Blood test: Blood test is generally done to test the signs of inflammation which may suggest disease like inflammatory bowel disease If the cause of diarrhoea is still not clear, then patient may be advised for further investigations. Like:

  • Sigmoidoscopy – Where an instrument called a Sigmoidoscope (a thin, flexible tube with a small camera and light on one end) is inserted into rectum and up into sigmoid colon, S-shaped last part of the colon.
  • Colonoscopy – A similar procedure that uses a larger tube, called a colonoscope, to examine large intestine called colon.

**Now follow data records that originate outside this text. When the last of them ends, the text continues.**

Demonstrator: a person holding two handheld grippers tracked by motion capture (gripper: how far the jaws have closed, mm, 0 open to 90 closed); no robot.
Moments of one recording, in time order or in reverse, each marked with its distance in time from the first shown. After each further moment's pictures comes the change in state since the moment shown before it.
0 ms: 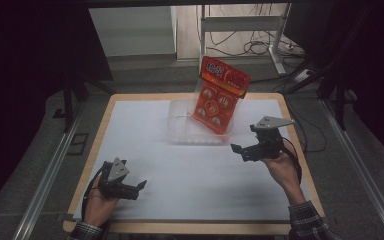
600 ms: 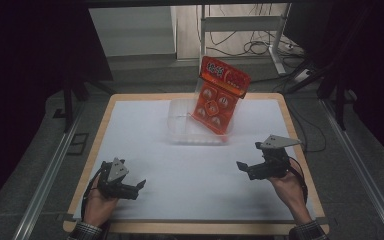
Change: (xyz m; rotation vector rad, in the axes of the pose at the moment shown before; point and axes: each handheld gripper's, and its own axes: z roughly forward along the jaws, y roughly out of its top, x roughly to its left) left arm 0.000 0.000 -0.001 0.006 0.030 0.006; right arm 0.013 -0.047 -0.016 0.034 0.009 0.022
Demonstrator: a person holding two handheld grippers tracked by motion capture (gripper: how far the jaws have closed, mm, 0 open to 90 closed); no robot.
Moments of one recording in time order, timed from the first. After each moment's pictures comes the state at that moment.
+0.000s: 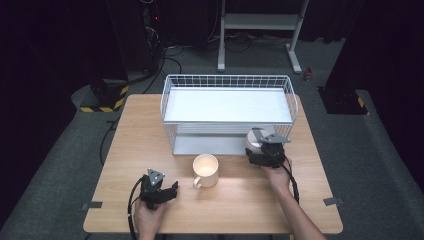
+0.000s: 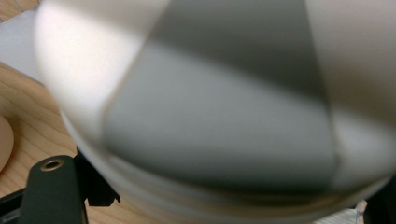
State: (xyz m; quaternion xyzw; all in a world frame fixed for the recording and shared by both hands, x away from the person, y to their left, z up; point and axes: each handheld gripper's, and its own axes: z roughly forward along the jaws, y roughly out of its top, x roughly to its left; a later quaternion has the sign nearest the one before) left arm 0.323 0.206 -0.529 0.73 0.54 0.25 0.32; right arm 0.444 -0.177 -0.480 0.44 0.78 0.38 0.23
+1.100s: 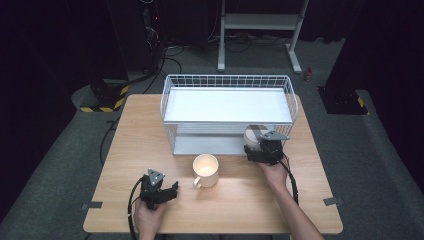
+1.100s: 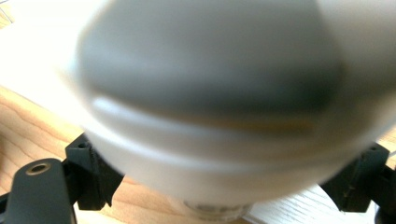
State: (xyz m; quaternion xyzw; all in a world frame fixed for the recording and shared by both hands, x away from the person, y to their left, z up) left arm 0.323 0.206 -0.529 0.73 0.54 0.25 0.33; right arm 0.457 -0.175 -0.488 0.45 0.77 0.40 0.23
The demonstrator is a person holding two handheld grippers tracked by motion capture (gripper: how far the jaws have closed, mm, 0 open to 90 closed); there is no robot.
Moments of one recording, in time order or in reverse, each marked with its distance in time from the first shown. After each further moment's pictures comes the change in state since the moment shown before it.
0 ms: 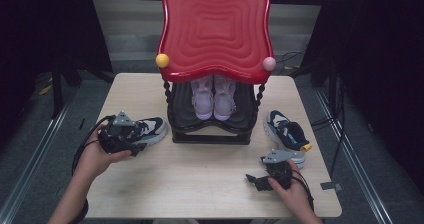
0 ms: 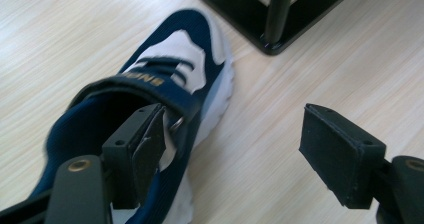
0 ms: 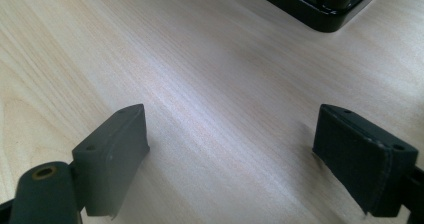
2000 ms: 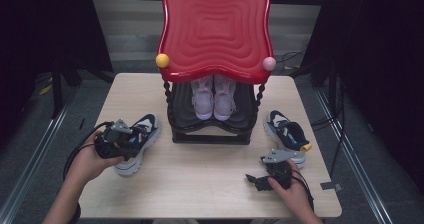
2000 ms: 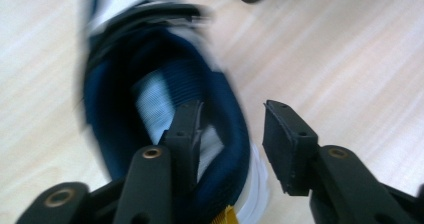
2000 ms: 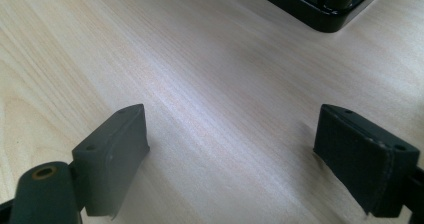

Drink fluids : It is important to drink plenty of fluids to avoid dehydration.

Oral Rehydration Solution  (ORS) : ORS should be used to prevent dehydration. Standard home solutions such as salted rice water, salted yoghurt drinks, vegetable and chicken soups with salt can be given.

Medications: Antibiotics are beneficial in certain types of acute diarrhoea, they are usually not used except in specific situations. Over the counter drug    Pepto-Bismol ( Bismuth subsalicylate ) , or anti-motility drug Imodium plus (    Loperamide hydrochloride with simethicone ) are few of medicines for diarrhoea.

Eating : WHO recommends a child with diarrhoea should continue to be fed. Continued feeding speeds the recovery of normal intestinal function. In contrast, children whose food  is restricted, have diarrhoea of longer duration and recovery of intestinal function is slow.


To prevent the spread of infections that cause diarrhoea, always maintain high standards of hygiene. For example:

  • Wash hands thoroughly before eating or preparing food and after going to the toilet.
  • To get toilet clean, including the handle and the seat, with disinfectant after each bout of diarrhoea.
  • Avoid sharing towels, cutlery or utensils with other household members.
  • Avoid returning to work or school until at least 48 hours after the last episode of diarrhoea.